## Problem to work on
Of the lines below, copy those that hold the word "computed".

## Data shown
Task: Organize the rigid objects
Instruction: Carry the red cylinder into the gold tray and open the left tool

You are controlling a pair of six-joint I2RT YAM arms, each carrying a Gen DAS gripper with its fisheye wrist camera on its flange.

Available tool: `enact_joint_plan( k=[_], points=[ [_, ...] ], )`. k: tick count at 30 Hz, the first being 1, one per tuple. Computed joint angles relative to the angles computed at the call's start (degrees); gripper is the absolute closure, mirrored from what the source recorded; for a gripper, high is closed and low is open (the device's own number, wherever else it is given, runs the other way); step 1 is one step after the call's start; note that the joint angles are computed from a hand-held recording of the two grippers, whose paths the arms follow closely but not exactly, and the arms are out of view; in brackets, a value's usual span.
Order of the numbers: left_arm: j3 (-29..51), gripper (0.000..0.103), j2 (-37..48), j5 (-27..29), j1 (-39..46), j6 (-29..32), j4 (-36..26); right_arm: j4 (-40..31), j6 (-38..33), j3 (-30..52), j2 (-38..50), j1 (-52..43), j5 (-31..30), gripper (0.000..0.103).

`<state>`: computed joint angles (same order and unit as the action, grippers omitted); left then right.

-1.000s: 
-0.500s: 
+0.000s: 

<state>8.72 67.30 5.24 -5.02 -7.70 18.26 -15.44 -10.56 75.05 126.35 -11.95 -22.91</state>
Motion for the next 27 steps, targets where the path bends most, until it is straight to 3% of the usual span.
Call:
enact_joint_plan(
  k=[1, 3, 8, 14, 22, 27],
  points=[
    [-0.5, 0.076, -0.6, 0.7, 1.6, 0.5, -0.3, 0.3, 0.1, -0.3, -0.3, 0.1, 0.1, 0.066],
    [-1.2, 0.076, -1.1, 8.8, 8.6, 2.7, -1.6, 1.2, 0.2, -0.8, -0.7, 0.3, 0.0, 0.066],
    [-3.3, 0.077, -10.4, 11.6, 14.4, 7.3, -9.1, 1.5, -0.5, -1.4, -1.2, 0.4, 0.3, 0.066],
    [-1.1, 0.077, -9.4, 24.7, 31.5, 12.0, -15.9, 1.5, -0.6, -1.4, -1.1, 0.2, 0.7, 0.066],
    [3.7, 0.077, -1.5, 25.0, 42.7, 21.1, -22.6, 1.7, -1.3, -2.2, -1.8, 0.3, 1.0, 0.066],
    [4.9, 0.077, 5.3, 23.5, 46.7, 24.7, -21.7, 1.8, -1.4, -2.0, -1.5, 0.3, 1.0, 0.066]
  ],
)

## Finished task
Available tool: `enact_joint_plan( k=[_], points=[ [_, ...] ], )`. k: tick count at 30 Hz, the first being 1, one per tuple. Computed joint angles relative to the angles computed at the call's start (degrees); gripper is the absolute closure, mirrored from what the source recorded; for a gripper, high is closed and low is open (the device's own number, wherever else it is given, runs the other way); step 1 is one step after the call's start; note that the joint angles are computed from a hand-held recording of the two grippers, whose paths the arms follow closely but not exactly, and the arms are out of view; in brackets, a value's usual span.
`<state>`: computed joint angles (same order and unit as the action, grippers omitted); left then right.

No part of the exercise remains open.